Berdasarkan wawancara dengan Kabid Promosi Jasa Yasa diketahui ada pengurus kesepakatan dan
kemitraan pariwisata antara masyarakat dan organisasi. Kemitraan tersebut terbagi menjadi 2,
antara masyarakat bekerjasama dengan Pemerintah Kabupaten Malang melalui POKDARWIS
(Kelompok Sadar Wisata) dan masyarakat bermitra dengan Perhutani Malang melalui LMDH
(Lembaga Masyarakat Desa Hutan). Pengelolaan destinasi wisata mayoritas dilakukan oleh LMDH di
bawah Perhutani, sedangkan POKDARWIS difungsikan pada saat ada event-event yang diadakan oleh
Dinas Pariwisata Kabupaten Malang. Beberapa di antaranya adalah kelompok Clungup Mangroove
Conservation (CMC). Unit Konservasi Hutan Daerah Pesisir bertugas melakukan penanaman bakau,
perawatan tumbuhan dan perlindungan mangrove, transplantasi karang, pemeliharaan terumbu
karang, pembuatan keramba jaring apung, pembangunan dan pengelolaan rumah ikan, pengabdian
masyarakat di kawasan konservasi CMC setiap hari Kamis, sosialisasi ke perambah hutan tentang
pentingnya konservasi pesisir.
Kesimpulan

Berdasarkan hasil analisis CMC Tiga Warna memiliki potensi yang tinggi dan peluang yang
prospektif bagi pengembangan potensi yang ada. Pengelola Pantai Tiga Warna menerapkan sistem
reservasi, dan ada larangan pengunjung. Kuota untuk masuk ke lokasi wisata tidak boleh melebihi
100 orang per gelombang, dan kuota maksimum per grup adalah 10 orang.

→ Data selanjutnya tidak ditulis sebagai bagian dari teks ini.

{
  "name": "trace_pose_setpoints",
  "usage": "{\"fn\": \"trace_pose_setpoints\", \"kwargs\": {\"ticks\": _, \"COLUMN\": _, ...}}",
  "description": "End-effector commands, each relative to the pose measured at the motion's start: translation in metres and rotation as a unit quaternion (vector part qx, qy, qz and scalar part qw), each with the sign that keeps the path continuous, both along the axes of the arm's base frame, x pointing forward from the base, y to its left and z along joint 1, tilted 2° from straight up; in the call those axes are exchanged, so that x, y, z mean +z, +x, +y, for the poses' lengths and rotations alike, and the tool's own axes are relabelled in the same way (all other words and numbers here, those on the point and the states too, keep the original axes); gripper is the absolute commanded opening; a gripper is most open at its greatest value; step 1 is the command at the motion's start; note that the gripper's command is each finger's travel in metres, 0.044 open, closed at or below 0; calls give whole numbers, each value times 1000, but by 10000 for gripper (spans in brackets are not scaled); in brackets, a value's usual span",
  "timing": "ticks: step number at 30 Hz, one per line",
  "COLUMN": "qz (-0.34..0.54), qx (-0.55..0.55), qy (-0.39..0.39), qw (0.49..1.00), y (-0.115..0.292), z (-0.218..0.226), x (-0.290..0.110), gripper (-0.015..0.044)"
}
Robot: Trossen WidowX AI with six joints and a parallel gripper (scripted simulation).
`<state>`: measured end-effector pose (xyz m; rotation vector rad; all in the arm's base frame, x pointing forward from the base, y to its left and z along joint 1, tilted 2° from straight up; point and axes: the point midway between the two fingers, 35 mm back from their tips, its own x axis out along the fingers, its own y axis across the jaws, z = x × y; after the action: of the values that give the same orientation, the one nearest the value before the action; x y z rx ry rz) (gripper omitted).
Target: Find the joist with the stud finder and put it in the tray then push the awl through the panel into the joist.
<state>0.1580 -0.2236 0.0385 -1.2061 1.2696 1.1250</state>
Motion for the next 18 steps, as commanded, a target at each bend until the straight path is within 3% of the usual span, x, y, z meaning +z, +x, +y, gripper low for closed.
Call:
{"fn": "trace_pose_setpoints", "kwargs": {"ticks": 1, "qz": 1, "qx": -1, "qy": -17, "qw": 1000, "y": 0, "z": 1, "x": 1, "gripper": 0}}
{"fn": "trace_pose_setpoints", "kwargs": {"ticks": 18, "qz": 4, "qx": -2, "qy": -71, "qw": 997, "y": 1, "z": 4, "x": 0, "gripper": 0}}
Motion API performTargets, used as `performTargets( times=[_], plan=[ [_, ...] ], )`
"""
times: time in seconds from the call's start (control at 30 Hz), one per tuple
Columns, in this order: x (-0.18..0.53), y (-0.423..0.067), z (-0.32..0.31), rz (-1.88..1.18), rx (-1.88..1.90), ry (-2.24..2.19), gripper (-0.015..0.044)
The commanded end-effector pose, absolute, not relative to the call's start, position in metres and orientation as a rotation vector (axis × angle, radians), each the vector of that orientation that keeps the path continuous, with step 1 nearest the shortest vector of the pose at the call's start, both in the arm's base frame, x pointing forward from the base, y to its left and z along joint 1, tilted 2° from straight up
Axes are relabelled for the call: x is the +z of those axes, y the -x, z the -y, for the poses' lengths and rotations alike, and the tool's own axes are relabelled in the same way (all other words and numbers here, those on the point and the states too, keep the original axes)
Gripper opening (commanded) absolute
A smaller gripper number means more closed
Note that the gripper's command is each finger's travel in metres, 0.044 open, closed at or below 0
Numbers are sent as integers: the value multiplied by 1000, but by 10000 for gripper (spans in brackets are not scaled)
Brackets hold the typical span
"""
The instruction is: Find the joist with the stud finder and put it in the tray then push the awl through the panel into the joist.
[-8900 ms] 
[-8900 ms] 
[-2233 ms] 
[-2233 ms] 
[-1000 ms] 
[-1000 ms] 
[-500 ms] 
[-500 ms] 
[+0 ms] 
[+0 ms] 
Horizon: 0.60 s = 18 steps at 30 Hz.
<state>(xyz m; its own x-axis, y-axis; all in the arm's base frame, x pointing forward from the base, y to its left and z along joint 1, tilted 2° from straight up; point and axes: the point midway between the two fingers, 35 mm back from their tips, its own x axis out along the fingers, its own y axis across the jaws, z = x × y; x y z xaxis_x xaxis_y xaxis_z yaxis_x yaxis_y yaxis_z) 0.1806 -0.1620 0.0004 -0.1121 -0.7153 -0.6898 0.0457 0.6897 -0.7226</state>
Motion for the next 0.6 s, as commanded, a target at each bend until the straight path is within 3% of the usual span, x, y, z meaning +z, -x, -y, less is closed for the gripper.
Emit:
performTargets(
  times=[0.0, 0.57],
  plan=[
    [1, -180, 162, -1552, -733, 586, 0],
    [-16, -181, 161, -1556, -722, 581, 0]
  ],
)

Wisatawan pantai diharuskan melakukan reservasi terlebih dahulu menggunakan aplikasi media
sosial atau melalui telepon sebelum mengunjungi pantai ini. Saat berkunjung harus ditemani tur
guide dan melakukan checklist sampah. Kegiatan dilakukan oleh Unit Konservasi Hutan Pesisir
meliputi : Penanaman, Perawatan Mangrove, Transplantasi terumbu karang, Perawatan terumbu
karang, Pembuatan Keramba Jaring Apung, Pembuatan dan pengelolaan Rumah Ikan, Pengabdian
Kepada Masyarakat di Kawasan konservasi CMC pada setiap hari Kamis melakukan sosialisasi kepada
para perambah hutan. Semua kegiatan dilakukan untuk mewujudkan wisata yang keberlanjutan
(Ekowisata) CMC Tiga Warna. Manajemen CMC Tiga Warna dapat digunakan sebagai model untuk
mengelola ekowisata pesisir yang mempromosikan keberlanjutan.